In this project, our group aimed to:
-
Understand the current situation of the Houston Rockets basketball team, by mining and analyzing structured historical player statistics and unstructured text data from various social media platforms, and
-
Provide actionable, data-driven recommendations derived from our machine learning models to improve team performance and create a championship winning team.

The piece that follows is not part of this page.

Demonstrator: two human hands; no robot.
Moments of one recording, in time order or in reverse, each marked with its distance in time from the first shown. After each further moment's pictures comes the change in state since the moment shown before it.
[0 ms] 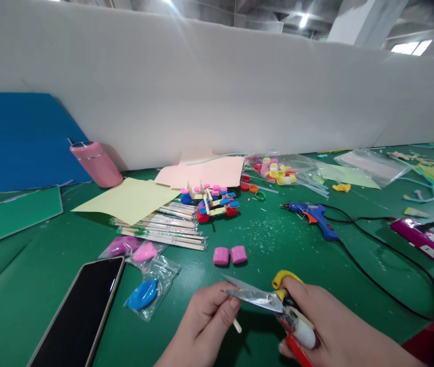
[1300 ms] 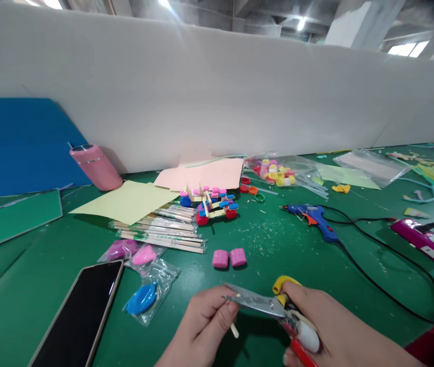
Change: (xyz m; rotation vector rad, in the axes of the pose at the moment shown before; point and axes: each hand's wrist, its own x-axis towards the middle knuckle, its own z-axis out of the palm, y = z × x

There are 3 main folders in this project,
- Player Performance Prediction
- Eric_Gordon.xlsx - Data for Eric Gordon
- Player_Performance_Prediction.ipynb - Notebook for Player Performance Prediction
- Reddit Sentiment Analysis and Play - by - Play Prediction
- NBA_Analytics.ipynb - Notebook for predicting outcome of game
- Reddit Public Sentiment - Scraping and Sentiment Analysis.ipynb - Notebook for web-scraping reddit posts
- WebScraping_PlaybyPlay.ipynb - Notebook for web-scraping basketball-reference.com play-by-play data
- master_datasheet.xlsx - dataset of all team and player information
- nba_games_data_sentimentanalysis_weighted.csv - dataset with twitter sentiment scores
- play-by-play-2022-04-10.json - dataset for play-by-play information
- reddit_scrape_posts.json - dataset for reddit posts
- reddit_sentiment.csv - dataset for reddit sentiment dates
- reddit_sentiment_scores.json - dataset for reddit sentiment scores
- Twitter Sentiment Analysis and Topic Modelling
- NBA Reporter Twitter Data Mining.ipynb - Notebook for web-scraping twitter reporters
- NBA Reporters.xlsx - dataset for twitter reporters
- Twitter_Data_Pre_Processing_and_Topic_Modelling.ipynb - Notebook for twitter sentiment scores and topic modelling
- nba_games.xlsx - dataset for nba games
- nba_games_data_sentimentanalysis_weighted.csv - dataset for nba games twitter sentiment scores
As our team utilized both Google Colab and Jupyter Notebook for development, please edit the file paths accordingly to load the relevant datasets that are in the same folder.